# [Supplied information]
--------------------------------------------------

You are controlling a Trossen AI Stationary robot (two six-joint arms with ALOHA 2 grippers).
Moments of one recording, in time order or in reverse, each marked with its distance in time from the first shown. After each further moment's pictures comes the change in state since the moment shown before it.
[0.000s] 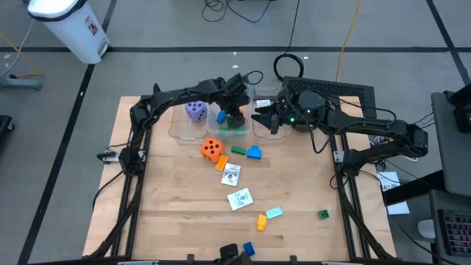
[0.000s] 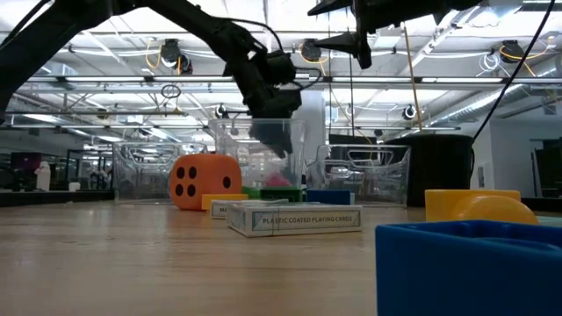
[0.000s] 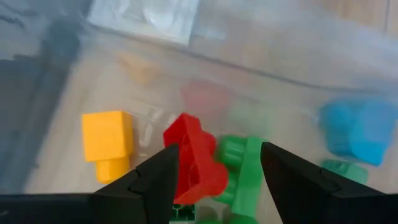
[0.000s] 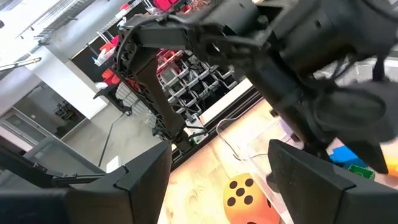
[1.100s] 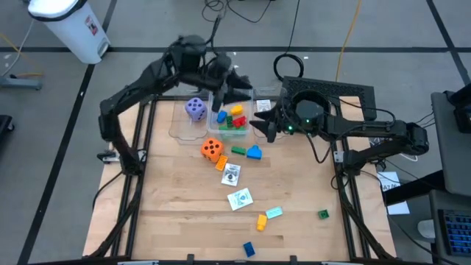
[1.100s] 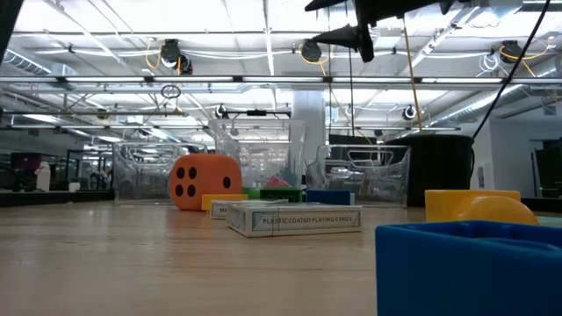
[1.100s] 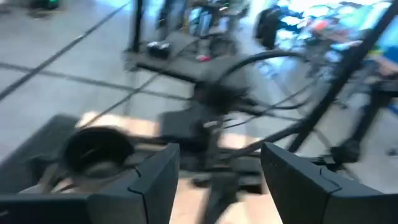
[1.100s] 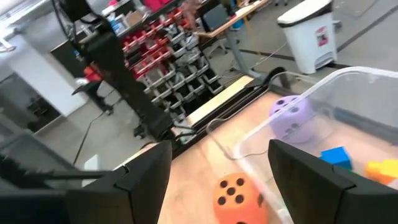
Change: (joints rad) left arm -0.123 -0.362 0.370 0.108 0.344 -0.282; right arm 0.118 0.000 -0.001 -0.014 0.179 -0.065
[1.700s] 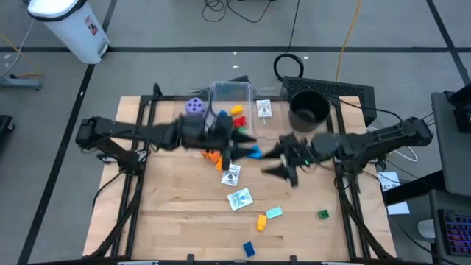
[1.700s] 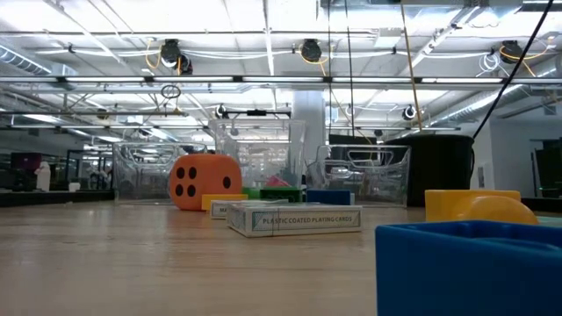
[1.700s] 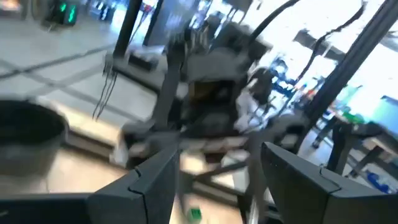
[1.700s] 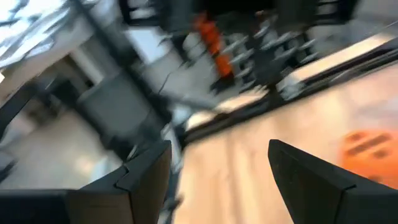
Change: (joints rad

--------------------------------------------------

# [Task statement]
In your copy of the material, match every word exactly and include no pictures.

# [Solution to this problem]
You are controlling a Trossen AI Stationary robot (two six-joint arms with ALOHA 2 grippers).
Moments of one recording, in time order or in reverse, each marked with its distance in time from the first shown. After each further moment's pictures comes the change in state since the moment shown before it.
[0.000s] 
[0.000s] 
[0.000s] 
[0.000s] 
[1.100s] 
[1.100s] 
[1.100s] 
[1.100s] 
Change: (joints rad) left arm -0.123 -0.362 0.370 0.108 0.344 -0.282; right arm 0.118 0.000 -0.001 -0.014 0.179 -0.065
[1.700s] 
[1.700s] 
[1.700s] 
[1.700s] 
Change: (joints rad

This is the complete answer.